#### Given entries

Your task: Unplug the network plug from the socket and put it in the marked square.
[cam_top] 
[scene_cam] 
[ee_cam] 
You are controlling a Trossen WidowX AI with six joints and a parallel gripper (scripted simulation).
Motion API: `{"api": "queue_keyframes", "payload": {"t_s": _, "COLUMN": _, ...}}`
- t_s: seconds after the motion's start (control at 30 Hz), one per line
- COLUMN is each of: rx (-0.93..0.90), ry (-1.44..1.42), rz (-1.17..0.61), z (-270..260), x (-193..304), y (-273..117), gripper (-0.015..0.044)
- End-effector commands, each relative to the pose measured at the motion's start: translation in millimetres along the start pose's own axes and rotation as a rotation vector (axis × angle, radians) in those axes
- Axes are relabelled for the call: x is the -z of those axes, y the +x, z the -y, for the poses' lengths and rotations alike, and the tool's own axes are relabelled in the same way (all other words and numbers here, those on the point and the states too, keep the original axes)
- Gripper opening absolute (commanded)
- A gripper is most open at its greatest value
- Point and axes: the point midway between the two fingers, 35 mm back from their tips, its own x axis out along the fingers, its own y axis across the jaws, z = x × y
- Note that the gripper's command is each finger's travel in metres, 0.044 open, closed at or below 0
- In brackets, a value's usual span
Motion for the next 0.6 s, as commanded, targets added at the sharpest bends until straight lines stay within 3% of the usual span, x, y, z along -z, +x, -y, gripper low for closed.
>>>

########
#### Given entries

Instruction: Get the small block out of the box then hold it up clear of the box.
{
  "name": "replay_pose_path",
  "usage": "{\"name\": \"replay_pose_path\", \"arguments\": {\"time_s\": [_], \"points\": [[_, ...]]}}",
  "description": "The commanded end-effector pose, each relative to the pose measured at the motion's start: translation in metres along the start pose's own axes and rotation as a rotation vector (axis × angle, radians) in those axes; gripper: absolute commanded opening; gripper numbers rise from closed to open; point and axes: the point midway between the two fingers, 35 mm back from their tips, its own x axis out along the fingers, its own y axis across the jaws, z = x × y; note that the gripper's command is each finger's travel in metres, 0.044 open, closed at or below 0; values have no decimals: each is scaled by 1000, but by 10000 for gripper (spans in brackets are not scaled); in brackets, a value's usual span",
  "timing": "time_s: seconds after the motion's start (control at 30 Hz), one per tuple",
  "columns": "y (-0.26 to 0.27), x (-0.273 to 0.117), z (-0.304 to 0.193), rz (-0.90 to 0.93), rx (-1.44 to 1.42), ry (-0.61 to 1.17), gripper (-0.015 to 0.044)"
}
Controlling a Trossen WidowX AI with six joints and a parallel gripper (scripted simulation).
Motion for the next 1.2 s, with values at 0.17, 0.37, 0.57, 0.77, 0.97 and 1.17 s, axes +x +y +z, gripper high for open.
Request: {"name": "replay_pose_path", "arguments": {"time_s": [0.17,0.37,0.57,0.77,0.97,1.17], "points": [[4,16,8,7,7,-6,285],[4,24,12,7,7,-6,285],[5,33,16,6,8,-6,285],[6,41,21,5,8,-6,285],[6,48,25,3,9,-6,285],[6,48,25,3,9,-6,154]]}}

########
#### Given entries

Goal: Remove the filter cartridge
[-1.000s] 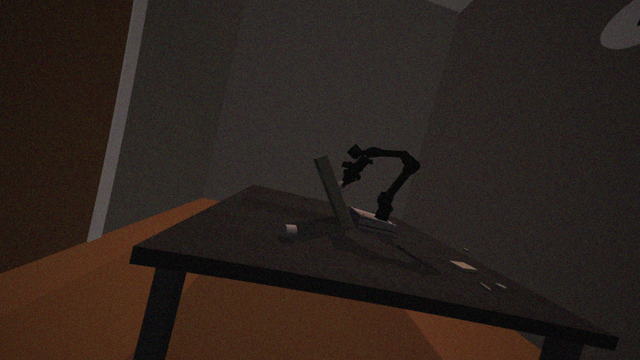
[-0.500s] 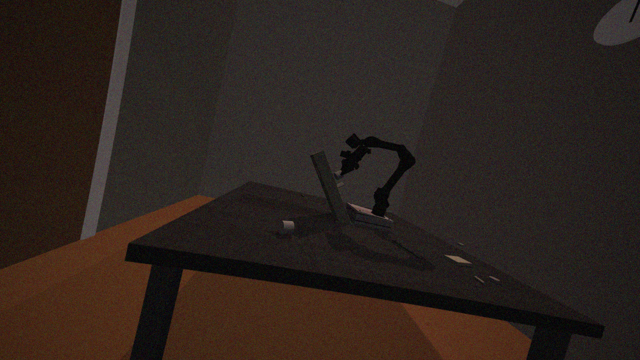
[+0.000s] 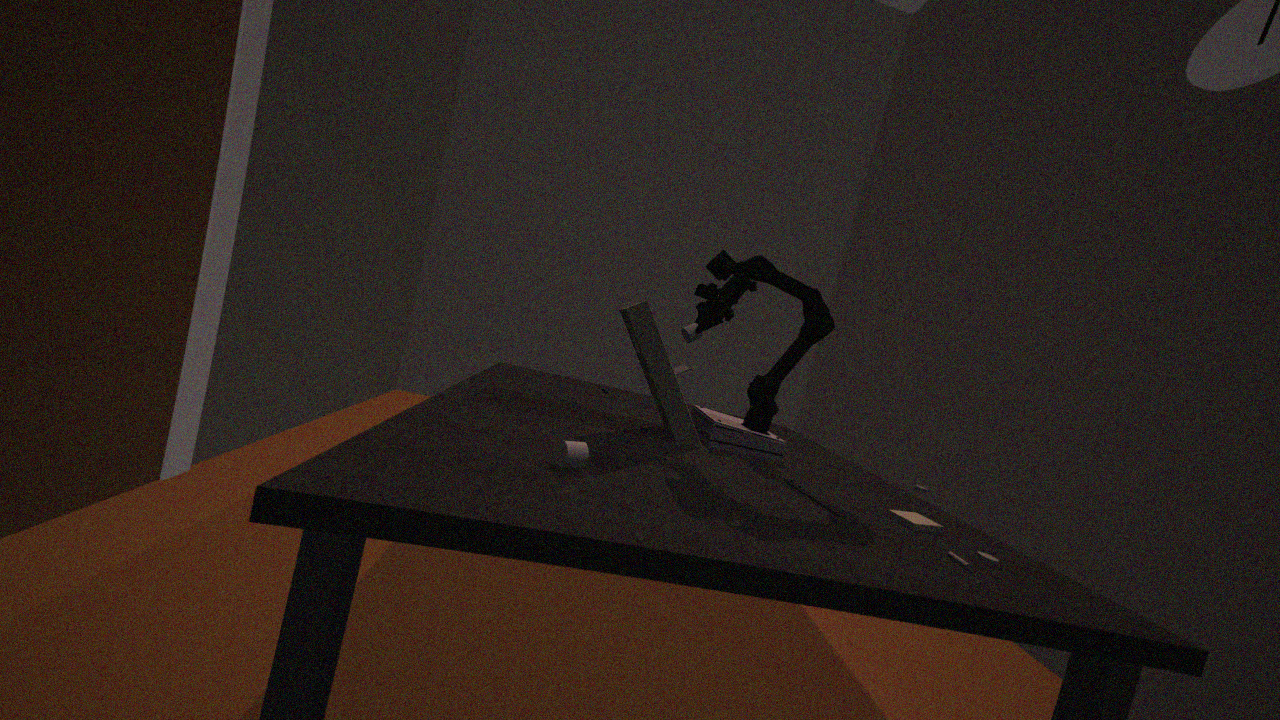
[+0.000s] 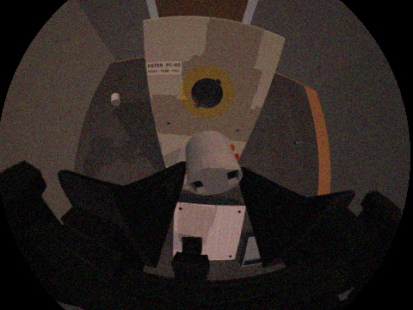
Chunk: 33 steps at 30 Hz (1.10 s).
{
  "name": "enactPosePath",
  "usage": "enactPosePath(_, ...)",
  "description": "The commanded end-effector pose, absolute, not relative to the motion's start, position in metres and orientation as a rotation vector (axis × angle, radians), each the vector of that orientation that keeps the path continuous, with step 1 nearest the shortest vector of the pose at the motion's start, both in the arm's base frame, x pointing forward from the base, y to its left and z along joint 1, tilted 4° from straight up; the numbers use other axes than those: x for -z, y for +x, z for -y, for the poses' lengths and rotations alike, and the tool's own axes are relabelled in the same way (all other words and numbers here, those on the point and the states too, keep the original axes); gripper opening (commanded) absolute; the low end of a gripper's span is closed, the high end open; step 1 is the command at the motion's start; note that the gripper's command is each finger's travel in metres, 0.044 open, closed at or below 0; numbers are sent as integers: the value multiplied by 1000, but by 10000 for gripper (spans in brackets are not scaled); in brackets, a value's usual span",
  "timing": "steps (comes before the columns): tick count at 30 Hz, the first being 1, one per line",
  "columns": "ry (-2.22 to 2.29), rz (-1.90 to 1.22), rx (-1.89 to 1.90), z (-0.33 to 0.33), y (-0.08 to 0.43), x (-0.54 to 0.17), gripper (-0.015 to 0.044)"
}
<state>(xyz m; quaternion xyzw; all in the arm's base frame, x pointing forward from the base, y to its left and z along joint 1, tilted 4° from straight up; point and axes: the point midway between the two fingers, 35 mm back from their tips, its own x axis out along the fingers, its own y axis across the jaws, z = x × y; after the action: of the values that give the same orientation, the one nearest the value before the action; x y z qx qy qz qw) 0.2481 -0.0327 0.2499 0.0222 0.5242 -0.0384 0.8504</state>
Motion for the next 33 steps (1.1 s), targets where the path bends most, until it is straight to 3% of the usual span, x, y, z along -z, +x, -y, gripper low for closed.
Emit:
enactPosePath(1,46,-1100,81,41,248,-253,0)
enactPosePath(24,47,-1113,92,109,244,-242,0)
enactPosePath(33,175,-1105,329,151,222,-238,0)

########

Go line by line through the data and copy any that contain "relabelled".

- Axes are relabelled for the call: x is the -z of those axes, y the +x, z the -y, for the poses' lengths and rotations alike, and the tool's own axes are relabelled in the same way (all other words and numbers here, those on the point and the states too, keep the original axes)
  "description": "The commanded end-effector pose, absolute, not relative to the motion's start, position in metres and orientation as a rotation vector (axis × angle, radians), each the vector of that orientation that keeps the path continuous, with step 1 nearest the shortest vector of the pose at the motion's start, both in the arm's base frame, x pointing forward from the base, y to its left and z along joint 1, tilted 4° from straight up; the numbers use other axes than those: x for -z, y for +x, z for -y, for the poses' lengths and rotations alike, and the tool's own axes are relabelled in the same way (all other words and numbers here, those on the point and the states too, keep the original axes); gripper opening (commanded) absolute; the low end of a gripper's span is closed, the high end open; step 1 is the command at the motion's start; note that the gripper's command is each finger's travel in metres, 0.044 open, closed at or below 0; numbers are sent as integers: the value multiplied by 1000, but by 10000 for gripper (spans in brackets are not scaled); in brackets, a value's usual span",

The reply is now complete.